Variational Wavefunction for the Periodic Anderson Model with Onsite Correlation Factors

TL;DR

This paper introduces a full onsite-correlation wavefunction (FOWF) for the periodic Anderson model, improving energy estimates over the Gutzwiller wavefunction (GWF) while maintaining similar physical predictions.

Contribution

The paper develops and tests a new variational wavefunction (FOWF) that extends GWF by including onsite configuration probabilities, showing improved energy calculations.

Findings

FOWF significantly lowers the variational energy compared to GWF.

Physical quantities remain similar between FOWF and GWF in the same phase.

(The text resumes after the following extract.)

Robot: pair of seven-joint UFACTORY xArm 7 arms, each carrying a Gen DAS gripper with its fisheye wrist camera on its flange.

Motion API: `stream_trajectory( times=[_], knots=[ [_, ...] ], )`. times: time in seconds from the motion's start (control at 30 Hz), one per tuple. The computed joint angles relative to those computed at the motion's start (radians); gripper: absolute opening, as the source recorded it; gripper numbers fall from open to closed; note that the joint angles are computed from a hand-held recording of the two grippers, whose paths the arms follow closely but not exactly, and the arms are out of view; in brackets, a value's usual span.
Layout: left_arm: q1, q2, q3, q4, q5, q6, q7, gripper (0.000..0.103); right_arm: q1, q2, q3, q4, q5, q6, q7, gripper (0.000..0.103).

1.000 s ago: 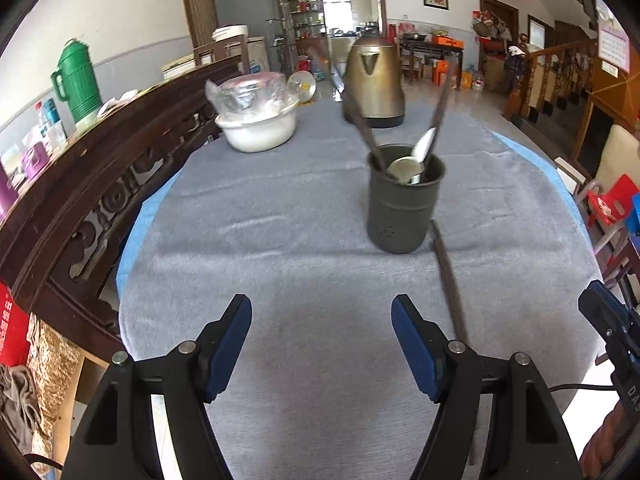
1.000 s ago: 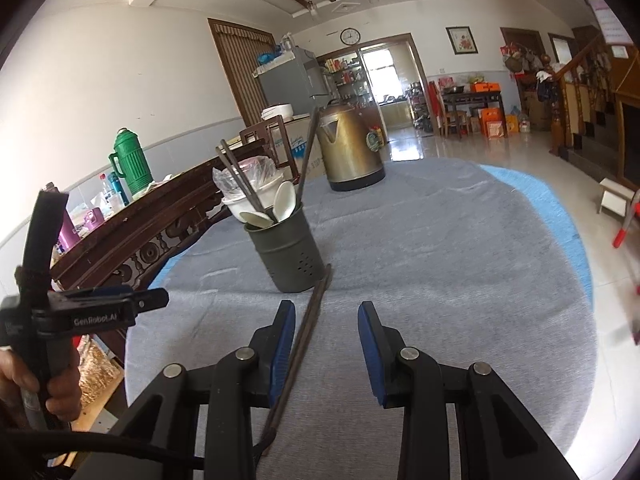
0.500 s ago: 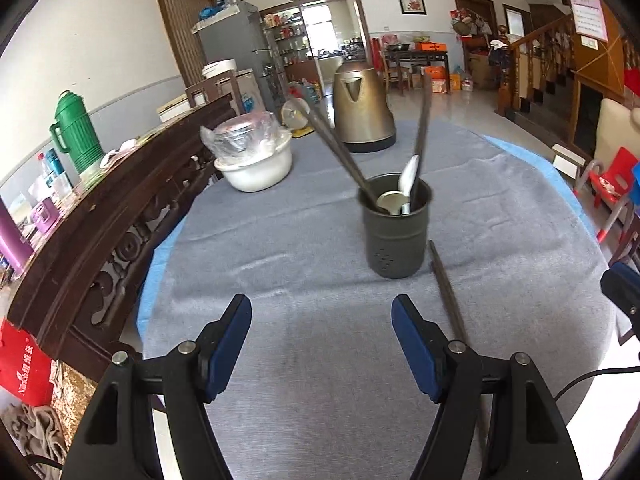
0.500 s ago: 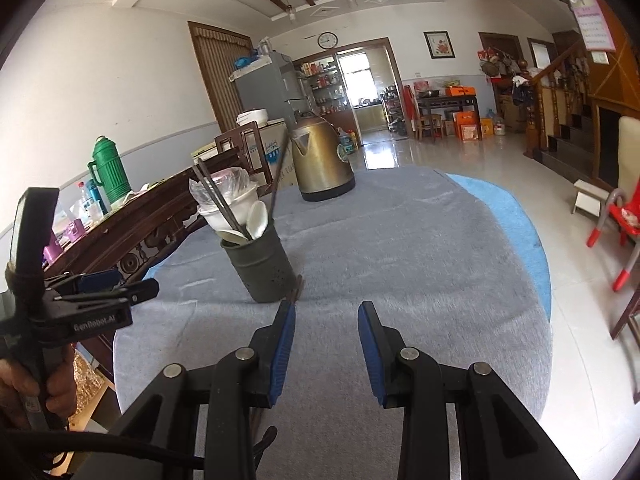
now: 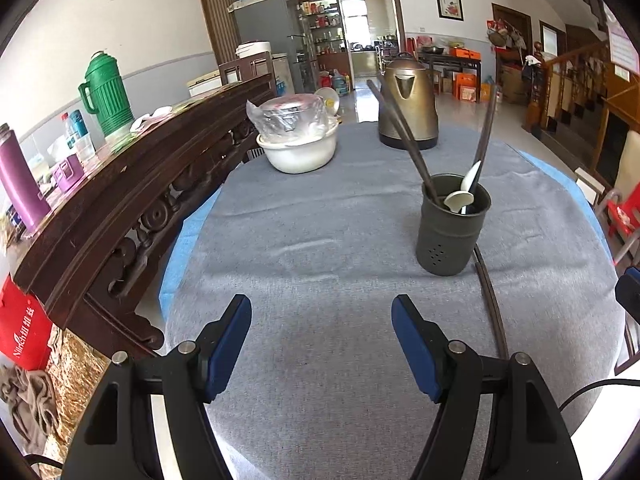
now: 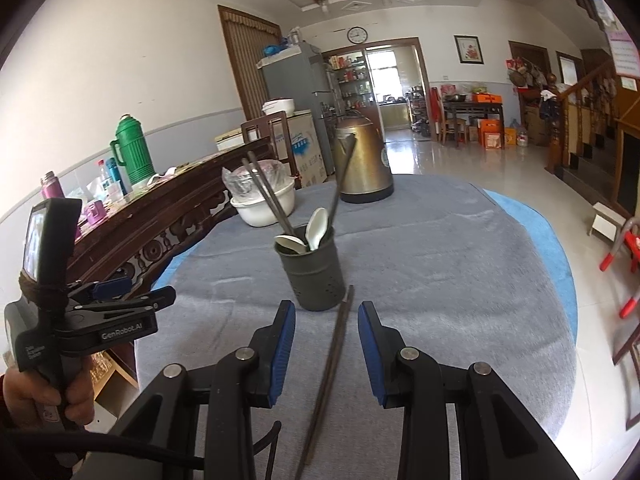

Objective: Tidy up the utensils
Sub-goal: 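Move both grippers toward the last chopstick lying beside the cup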

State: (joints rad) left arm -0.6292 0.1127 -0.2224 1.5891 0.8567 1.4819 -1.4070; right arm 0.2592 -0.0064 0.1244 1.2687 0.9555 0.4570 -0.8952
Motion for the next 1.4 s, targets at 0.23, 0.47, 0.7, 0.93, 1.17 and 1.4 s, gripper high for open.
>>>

FOWF provides insights into the limitations of GWF for the periodic Anderson model.

Abstract

We propose a variational wavefunction containing parameters to tune the probabilities of all the possible onsite configurations for the periodic Anderson model. We call it the full onsite-correlation wavefunction (FOWF). This is a simple extension of the Gutzwiller wavefunction (GWF), in which one parameter is included to tune the double occupancy of the f electrons at the same site. We compare the energy of the GWF and the FOWF evaluated by the variational Monte Carlo method and that obtained with the density-matrix renormalization group method. We find that the energy is considerably improved in the FOWF. On the other hand, the physical quantities do not change significantly between these two wavefunctions as long as they describe the same phase, such as the paramagnetic phase. From these results, we not only demonstrate the improvement by the FOWF, but we also gain insights on the applicability and limitation of the GWF to the periodic Anderson model.